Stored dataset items
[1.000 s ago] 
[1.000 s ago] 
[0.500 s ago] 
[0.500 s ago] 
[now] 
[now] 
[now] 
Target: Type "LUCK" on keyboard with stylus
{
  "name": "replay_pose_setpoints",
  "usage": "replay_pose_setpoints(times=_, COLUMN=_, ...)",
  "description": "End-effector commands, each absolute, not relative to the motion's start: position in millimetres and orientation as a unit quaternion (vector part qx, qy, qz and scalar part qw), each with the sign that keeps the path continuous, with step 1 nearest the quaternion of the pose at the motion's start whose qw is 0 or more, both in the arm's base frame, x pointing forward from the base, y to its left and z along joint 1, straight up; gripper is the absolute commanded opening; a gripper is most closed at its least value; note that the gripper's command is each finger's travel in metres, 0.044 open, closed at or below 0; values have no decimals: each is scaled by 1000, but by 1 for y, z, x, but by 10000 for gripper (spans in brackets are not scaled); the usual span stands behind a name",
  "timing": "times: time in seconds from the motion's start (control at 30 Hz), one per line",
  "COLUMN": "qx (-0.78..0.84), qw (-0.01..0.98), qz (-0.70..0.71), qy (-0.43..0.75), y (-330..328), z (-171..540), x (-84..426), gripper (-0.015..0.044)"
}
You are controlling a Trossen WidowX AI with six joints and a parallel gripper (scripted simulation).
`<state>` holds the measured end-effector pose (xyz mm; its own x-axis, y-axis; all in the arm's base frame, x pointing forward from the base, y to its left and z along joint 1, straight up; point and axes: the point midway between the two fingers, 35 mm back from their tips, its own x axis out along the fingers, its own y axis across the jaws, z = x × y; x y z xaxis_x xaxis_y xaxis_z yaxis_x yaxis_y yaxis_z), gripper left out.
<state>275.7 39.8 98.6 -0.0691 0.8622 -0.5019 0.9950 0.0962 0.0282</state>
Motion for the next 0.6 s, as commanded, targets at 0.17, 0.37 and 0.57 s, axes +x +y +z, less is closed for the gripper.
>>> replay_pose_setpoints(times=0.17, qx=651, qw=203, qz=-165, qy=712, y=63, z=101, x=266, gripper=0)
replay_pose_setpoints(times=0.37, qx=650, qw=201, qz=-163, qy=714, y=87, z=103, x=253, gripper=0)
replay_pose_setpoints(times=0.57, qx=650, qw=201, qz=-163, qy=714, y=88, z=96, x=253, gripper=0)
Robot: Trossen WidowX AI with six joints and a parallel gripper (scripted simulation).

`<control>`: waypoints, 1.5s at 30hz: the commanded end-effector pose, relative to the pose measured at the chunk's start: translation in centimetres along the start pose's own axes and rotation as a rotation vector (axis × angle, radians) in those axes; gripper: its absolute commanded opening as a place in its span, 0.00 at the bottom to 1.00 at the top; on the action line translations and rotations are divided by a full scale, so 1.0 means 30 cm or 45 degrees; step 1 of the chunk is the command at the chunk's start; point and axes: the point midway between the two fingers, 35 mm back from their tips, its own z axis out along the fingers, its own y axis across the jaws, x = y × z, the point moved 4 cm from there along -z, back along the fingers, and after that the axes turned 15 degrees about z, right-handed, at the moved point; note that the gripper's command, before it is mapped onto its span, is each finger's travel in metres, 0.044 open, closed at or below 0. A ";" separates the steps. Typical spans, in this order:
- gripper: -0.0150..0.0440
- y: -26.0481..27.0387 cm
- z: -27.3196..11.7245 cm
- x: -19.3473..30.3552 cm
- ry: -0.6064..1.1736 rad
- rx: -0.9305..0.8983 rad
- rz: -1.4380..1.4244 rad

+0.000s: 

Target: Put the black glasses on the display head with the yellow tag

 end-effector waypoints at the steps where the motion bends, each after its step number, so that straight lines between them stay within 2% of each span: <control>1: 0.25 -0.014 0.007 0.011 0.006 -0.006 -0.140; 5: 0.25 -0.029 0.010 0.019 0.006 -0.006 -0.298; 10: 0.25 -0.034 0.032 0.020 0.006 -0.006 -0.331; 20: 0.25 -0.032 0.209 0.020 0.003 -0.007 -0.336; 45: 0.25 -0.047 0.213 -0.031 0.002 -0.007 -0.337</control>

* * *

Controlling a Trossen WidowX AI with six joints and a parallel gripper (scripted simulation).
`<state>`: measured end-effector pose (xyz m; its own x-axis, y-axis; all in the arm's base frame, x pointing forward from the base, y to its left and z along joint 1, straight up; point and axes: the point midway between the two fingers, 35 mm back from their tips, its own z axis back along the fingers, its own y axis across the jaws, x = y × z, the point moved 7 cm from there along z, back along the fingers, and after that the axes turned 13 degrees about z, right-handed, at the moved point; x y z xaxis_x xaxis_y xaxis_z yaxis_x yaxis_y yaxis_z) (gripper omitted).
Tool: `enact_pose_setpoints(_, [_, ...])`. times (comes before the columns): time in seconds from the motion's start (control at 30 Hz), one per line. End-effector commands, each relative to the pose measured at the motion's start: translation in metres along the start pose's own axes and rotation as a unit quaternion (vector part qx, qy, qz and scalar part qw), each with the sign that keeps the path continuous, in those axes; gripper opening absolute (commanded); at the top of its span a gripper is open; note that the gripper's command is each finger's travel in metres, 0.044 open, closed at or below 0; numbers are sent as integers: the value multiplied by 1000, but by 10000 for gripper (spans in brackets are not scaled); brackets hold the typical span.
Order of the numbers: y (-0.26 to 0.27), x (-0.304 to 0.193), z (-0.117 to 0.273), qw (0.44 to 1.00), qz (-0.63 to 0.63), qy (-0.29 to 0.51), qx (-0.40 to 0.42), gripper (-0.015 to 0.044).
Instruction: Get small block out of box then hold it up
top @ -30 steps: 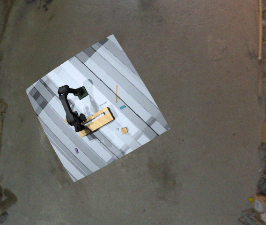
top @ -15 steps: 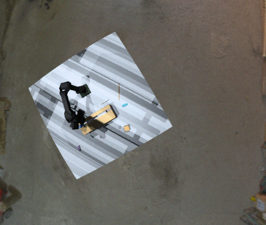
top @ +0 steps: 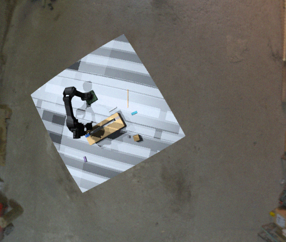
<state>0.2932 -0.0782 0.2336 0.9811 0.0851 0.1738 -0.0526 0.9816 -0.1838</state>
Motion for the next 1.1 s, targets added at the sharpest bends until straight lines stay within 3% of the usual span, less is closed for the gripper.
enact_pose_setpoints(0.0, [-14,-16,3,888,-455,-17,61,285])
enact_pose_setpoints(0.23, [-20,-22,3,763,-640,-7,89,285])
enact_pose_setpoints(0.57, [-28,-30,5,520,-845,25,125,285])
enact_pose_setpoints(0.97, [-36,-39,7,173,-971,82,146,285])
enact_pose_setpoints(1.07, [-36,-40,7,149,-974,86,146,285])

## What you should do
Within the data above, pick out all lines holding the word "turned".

## Solution for this task
`<control>`: waypoints, 1.5s at 30hz: the commanded end-effector pose, relative to the pose measured at the chunk's start: translation in centimetres along the start pose's own axes and rotation as a rotation vector (axis × angle, radians) in those axes; gripper: its absolute commanded opening as a place in its span, 0.00 at the bottom to 1.00 at the top; on the action line translations and rotations are divided by a full scale, so 1.0 means 30 cm or 45 degrees; step 1 of the chunk is the command at the chunk's start; point and axes: the point midway between the two fingers, 35 mm back from their tips, its own z axis out along the fingers, its own y axis across the jaws, x = y × z, the point moved 4 cm from there along -z, back along the fingers, and after that the axes turned 15 degrees about z, right-handed, at the moved point; note that the gripper's command, before it is mapped onto its span, is each finger's travel in metres, 0.044 open, closed at or below 0. A ";" separates the steps. Typical spans, in this order:
`<state>`: measured end-effector pose (xyz m; its own x-axis, y-axis; all in the arm's base frame, x pointing forward from the base, y to its left and z along joint 1, straight up; point and axes: the point midway between the two fingers, 35 mm back from their tips, its own z axis back along the fingers, its own y axis across the jaws, x = y × z, the point moved 7 cm from there along z, back along the fingers, and after that the axes turned 13 degrees about z, right-handed, at the moved point; x y z xaxis_x xaxis_y xaxis_z yaxis_x yaxis_y yaxis_z) (gripper omitted).

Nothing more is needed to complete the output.